Unsigned to Signed Data types
=============================

As of version 0.103.0 SpikeInterface has changed one of its defaults for interacting with
:code:`Recording` objects. We no longer autocast unsigned dtypes to signed implicitly. This
means that some users of SpikeInterface will need to add one additional line of code to their scripts
to explicitly handle this conversion.


Why this matters?
-----------------

For those that want a deeper understanding of dtypes `NumPy provides a great explanation <https://numpy.org/doc/stable/reference/arrays.dtypes.html>`_.
For our purposes it is important to know that many pieces of recording equipment opt to store their electrophysiological data as unsigned integers
(e.g., Intan, Maxwell Biosystems, 3Brain Biocam).
Similarly to signed integers, in order to convert to real units these file formats only need to store a :code:`gain`
and an :code:`offset`. Our :code:`RecordingExtractor`'s maintain the dtype that the file format utilizes, which means that some of our
:code:`RecordingExtractor`'s will have unsigned dtypes.
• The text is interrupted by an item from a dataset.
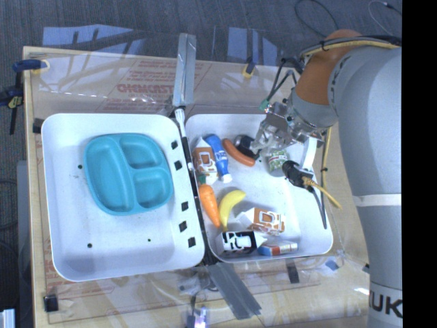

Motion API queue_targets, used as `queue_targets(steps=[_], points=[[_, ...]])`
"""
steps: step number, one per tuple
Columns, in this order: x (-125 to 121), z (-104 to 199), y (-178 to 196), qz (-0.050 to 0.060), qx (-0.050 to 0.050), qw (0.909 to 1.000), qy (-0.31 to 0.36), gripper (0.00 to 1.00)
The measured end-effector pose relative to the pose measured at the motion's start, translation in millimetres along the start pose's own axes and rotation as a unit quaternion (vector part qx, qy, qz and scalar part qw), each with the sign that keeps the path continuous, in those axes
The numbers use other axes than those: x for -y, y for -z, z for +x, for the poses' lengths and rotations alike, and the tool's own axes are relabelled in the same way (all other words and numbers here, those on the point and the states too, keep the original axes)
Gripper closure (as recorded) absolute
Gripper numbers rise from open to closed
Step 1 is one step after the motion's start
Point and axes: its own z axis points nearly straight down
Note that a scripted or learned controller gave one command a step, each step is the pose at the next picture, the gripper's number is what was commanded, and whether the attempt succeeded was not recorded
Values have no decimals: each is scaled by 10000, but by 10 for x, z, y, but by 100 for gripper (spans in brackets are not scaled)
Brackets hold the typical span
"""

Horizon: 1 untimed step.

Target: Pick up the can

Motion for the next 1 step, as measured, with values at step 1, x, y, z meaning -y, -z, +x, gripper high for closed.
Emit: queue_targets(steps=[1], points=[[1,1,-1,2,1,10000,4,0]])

The problem with using unsigned dtypes is that many types of functions (including the ones we use from :code:`SciPy`) perform poorly with unsigned integers.
This is made worse by the fact that these failures are silent (i.e. no error is triggered but the operation leads to nonsensical data). So the
solution required is to convernt unsigned integers into signed integers. Previously we did this under the hood, automatically for users that had
a :code:`Recording` object with an unsigned dtype.

We decided, however, that implicitly performing this action was not the best course of action, since:

1) *explicit* is always better than *implicit*
2) some functions would *magically* change the dtype of the :code:`Recording` object, which can cause confusion

So from version 0.103.0, users will now explicitly have to perform this transformation of their data. This will help users better understand how they are
processing their data during an analysis pipeline as well as better understand the provenance of their pipeline.
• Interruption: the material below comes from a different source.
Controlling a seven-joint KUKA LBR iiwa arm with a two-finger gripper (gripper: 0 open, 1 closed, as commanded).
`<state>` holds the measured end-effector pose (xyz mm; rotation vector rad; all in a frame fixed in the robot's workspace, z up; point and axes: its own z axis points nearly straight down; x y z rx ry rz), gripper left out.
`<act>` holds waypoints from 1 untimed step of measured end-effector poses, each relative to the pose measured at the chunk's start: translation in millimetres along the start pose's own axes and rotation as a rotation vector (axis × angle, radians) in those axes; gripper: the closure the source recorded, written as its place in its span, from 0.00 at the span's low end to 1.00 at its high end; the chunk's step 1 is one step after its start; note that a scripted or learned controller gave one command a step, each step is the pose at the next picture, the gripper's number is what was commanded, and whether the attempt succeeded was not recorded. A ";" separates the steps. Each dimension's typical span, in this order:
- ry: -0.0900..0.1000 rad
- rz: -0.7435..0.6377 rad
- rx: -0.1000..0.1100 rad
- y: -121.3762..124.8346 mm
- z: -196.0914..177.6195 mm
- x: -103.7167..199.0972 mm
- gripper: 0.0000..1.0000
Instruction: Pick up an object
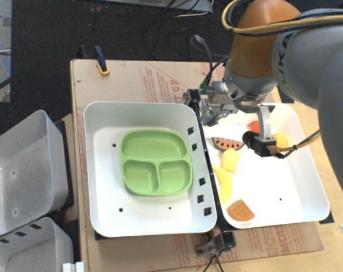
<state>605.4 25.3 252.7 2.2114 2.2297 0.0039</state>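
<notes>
Grey arm (310,55) is hovering its gripper (215,111) at far-left corner of right bin (290,180) | opening: cannot tell, nothing seen held | watermelon slice (228,143) lying near, toward the camera | advising: centring over it before descending

Glossy green plastic tray (156,162) in smooth white bin (97,152).

Melon slice (228,143), yellow chunk (230,161), brown waffle (240,211) flat in R bin (284,180); green divided tray (156,162) in L bin (103,208).

Bare right bin (290,180) floor beside toy foods (230,161)
</notes>
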 end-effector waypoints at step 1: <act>-0.001 0.001 -0.001 26.1 6.7 49.0 1.00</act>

Using :code:`unsigned_to_signed`
--------------------------------

For users that receive an error because their :code:`Recording` is unsigned, their is one additional step that must be done:

.. code:: python

    import spikeinterface.extractors as se
    import spikeinterface.preprocessing as spre

    # Intan is an example of unsigned data
    recording = se.read_intan('path/to/my/file.rhd', stream_id='0')
    # to get a signed version of our Recording we use the following function
    recording_signed = spre.unsigned_to_signed(recording)
    # we can now apply any preprocessing functions like normal, e.g.
    recording_filtered = spre.bandpass_filter(recording_signed)
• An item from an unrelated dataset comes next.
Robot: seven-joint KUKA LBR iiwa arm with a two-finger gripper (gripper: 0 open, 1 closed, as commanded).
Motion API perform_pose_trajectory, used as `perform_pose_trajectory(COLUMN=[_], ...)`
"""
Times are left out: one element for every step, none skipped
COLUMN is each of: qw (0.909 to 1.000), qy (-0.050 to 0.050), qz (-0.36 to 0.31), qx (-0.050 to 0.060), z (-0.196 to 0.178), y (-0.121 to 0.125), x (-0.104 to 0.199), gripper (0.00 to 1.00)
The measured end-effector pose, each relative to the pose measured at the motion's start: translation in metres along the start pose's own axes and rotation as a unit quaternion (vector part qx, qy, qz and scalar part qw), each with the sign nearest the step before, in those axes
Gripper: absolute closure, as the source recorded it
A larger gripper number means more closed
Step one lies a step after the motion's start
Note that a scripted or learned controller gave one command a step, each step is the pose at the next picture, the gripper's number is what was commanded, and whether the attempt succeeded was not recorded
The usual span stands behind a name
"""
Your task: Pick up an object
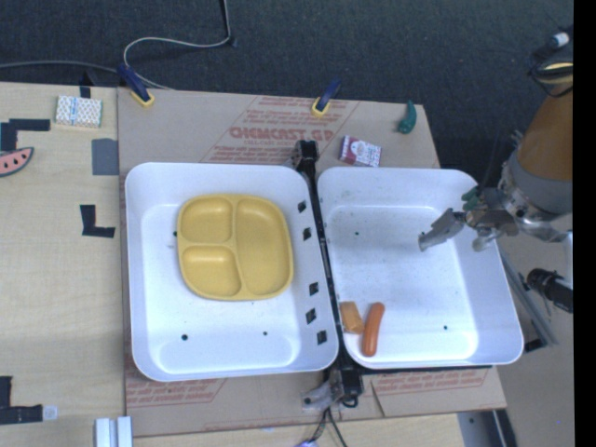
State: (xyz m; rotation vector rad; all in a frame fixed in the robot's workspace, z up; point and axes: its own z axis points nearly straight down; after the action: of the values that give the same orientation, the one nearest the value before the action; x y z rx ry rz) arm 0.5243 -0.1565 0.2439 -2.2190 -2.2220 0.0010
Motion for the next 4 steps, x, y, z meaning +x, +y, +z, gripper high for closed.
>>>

Now with the signed dtype of the :code:`Recording` one can use a SpikeInterface pipeline as usual.


If you are curious if your :code:`Recording` is unsigned you can simply check the repr or use :code:`get_dtype()`

.. code:: python

    # the repr automatically displays the dtype
    print(recording)
    # use method on the Recording object
    print(recording.get_dtype())

In either case, if the dtype displayed has a :code:`u` at the beginning (e.g. :code:`uint16`) then your recording is
unsigned. If it doesn't have the :code:`u` (e.g. :code:`int16`) then it is signed and would not need this preprocessing step.


Bit depth
---------

One final important piece of information for some users is the concept of bit depth, which is the number of bits used to
sample the data. The :code:`bit_depth` argument that can be fed into the :code:`unsigned_to_signed` function.
This should be used in cases where the ADC bit depth does not match the bit depth of the data type (e.g., if the data is
stored as :code:`uint16` but the ADC is 12 bits).
Let's make a concrete example: the Biocam acquisition system from 3Brain uses a 12-bit ADC and stores the data as
:code:`uint16`. This means that the data is stored in a 16-bit unsigned integer format, but the actual data
only covers a 12-bit range. Therefore, that the "zero" of the data is not at 0, nor at half of the :code:`uint16` range (i.e. 2^15),
but rather at 2048 (i.e., 2^12).
In this case, setting the :code:`bit_depth` argument to 12 will allow the :code:`unsigned_to_signed` function to
correctly convert the unsigned data to signed data and offset the data to be centered around 0, by subtracting 2048
while converting the data from unsigned to signed.

.. code:: python

    recording_unsigned = se.read_biocam('path/to/my/file.brw')
    # we can now convert to signed with the correct bit depth
    recording_signed = spre.unsigned_to_signed(recording_unsigned, bit_depth=12)


Additional Notes
----------------

1) Some sorters make use of SpikeInterface preprocessing either
   within their wrappers or within their own code base. So remember to use the "signed" version of
   your recording for the rest of your pipeline.

2) Using :code:`unsigned_to_signed` in versions less than 0.103.0 does not hurt your scripts. This
   option was available previously along with the implicit option. Adding this into scripts with old
   versions of SpikeInterface will still work and will "future-proof" your scripts for when you
   update to a version greater than or equal to 0.103.0.

3) For additional information on units and scaling in SpikeInterface see :ref:`physical_units`.